• RECORDED INFORMATION
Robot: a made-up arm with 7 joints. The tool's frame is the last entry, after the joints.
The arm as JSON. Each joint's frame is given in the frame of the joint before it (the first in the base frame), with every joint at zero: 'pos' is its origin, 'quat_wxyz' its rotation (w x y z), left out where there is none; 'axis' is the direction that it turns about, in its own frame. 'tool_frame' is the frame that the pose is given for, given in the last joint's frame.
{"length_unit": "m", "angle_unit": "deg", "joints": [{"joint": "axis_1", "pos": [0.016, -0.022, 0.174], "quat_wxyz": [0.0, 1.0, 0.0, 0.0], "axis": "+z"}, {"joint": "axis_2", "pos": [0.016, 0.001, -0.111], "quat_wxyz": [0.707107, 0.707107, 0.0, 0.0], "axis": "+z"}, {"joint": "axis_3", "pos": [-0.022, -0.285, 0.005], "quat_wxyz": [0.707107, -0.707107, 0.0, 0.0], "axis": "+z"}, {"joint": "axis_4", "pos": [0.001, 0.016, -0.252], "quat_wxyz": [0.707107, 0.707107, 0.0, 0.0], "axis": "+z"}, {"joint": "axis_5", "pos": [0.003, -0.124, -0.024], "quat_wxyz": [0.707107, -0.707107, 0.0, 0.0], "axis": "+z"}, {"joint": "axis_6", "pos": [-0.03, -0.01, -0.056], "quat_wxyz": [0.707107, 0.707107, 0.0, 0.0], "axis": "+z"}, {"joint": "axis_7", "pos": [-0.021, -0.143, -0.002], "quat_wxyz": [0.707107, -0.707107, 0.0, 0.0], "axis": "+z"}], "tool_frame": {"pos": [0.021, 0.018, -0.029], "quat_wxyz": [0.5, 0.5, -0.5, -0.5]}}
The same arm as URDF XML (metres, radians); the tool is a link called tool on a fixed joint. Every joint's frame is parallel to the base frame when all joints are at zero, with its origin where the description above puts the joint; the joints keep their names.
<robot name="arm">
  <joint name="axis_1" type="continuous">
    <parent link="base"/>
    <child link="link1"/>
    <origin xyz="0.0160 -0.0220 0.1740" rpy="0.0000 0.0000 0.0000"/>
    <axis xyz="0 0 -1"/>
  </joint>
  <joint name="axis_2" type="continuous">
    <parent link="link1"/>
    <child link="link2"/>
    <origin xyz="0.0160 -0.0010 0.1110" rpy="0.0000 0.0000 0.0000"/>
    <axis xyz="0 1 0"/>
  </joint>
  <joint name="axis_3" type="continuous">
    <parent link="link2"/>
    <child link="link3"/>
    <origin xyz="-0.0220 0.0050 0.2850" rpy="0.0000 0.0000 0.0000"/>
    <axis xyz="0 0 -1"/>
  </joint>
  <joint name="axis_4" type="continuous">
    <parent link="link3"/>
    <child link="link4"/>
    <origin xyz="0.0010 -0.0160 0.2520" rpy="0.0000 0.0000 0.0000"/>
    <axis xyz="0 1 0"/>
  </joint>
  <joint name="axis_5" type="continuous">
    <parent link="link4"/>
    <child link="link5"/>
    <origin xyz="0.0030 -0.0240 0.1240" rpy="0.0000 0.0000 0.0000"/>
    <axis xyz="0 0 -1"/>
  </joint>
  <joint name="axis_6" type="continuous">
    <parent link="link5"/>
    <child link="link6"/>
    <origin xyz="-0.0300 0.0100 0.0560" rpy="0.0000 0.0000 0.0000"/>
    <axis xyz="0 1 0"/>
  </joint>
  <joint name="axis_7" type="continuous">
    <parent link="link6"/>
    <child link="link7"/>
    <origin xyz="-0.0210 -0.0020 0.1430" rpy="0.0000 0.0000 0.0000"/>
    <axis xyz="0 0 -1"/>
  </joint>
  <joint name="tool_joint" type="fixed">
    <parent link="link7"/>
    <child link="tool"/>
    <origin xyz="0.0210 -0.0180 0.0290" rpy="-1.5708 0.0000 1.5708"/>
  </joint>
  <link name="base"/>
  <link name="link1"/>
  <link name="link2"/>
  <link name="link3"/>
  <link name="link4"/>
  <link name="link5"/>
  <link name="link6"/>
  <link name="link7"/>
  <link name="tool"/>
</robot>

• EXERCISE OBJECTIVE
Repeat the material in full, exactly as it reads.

• PROBLEM SOLUTION
Robot: a made-up arm with 7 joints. The tool's frame is the last entry, after the joints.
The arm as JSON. Each joint's frame is given in the frame of the joint before it (the first in the base frame), with every joint at zero: 'pos' is its origin, 'quat_wxyz' its rotation (w x y z), left out where there is none; 'axis' is the direction that it turns about, in its own frame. 'tool_frame' is the frame that the pose is given for, given in the last joint's frame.
{"length_unit": "m", "angle_unit": "deg", "joints": [{"joint": "axis_1", "pos": [0.016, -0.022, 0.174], "quat_wxyz": [0.0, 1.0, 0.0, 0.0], "axis": "+z"}, {"joint": "axis_2", "pos": [0.016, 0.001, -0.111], "quat_wxyz": [0.707107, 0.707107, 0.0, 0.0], "axis": "+z"}, {"joint": "axis_3", "pos": [-0.022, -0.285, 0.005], "quat_wxyz": [0.707107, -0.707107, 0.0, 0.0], "axis": "+z"}, {"joint": "axis_4", "pos": [0.001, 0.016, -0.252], "quat_wxyz": [0.707107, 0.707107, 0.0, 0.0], "axis": "+z"}, {"joint": "axis_5", "pos": [0.003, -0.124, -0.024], "quat_wxyz": [0.707107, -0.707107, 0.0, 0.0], "axis": "+z"}, {"joint": "axis_6", "pos": [-0.03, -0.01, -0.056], "quat_wxyz": [0.707107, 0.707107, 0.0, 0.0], "axis": "+z"}, {"joint": "axis_7", "pos": [-0.021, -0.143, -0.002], "quat_wxyz": [0.707107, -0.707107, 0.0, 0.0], "axis": "+z"}], "tool_frame": {"pos": [0.021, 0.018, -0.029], "quat_wxyz": [0.5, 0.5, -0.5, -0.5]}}
The same arm as URDF XML (metres, radians); the tool is a link called tool on a fixed joint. Every joint's frame is parallel to the base frame when all joints are at zero, with its origin where the description above puts the joint; the joints keep their names.
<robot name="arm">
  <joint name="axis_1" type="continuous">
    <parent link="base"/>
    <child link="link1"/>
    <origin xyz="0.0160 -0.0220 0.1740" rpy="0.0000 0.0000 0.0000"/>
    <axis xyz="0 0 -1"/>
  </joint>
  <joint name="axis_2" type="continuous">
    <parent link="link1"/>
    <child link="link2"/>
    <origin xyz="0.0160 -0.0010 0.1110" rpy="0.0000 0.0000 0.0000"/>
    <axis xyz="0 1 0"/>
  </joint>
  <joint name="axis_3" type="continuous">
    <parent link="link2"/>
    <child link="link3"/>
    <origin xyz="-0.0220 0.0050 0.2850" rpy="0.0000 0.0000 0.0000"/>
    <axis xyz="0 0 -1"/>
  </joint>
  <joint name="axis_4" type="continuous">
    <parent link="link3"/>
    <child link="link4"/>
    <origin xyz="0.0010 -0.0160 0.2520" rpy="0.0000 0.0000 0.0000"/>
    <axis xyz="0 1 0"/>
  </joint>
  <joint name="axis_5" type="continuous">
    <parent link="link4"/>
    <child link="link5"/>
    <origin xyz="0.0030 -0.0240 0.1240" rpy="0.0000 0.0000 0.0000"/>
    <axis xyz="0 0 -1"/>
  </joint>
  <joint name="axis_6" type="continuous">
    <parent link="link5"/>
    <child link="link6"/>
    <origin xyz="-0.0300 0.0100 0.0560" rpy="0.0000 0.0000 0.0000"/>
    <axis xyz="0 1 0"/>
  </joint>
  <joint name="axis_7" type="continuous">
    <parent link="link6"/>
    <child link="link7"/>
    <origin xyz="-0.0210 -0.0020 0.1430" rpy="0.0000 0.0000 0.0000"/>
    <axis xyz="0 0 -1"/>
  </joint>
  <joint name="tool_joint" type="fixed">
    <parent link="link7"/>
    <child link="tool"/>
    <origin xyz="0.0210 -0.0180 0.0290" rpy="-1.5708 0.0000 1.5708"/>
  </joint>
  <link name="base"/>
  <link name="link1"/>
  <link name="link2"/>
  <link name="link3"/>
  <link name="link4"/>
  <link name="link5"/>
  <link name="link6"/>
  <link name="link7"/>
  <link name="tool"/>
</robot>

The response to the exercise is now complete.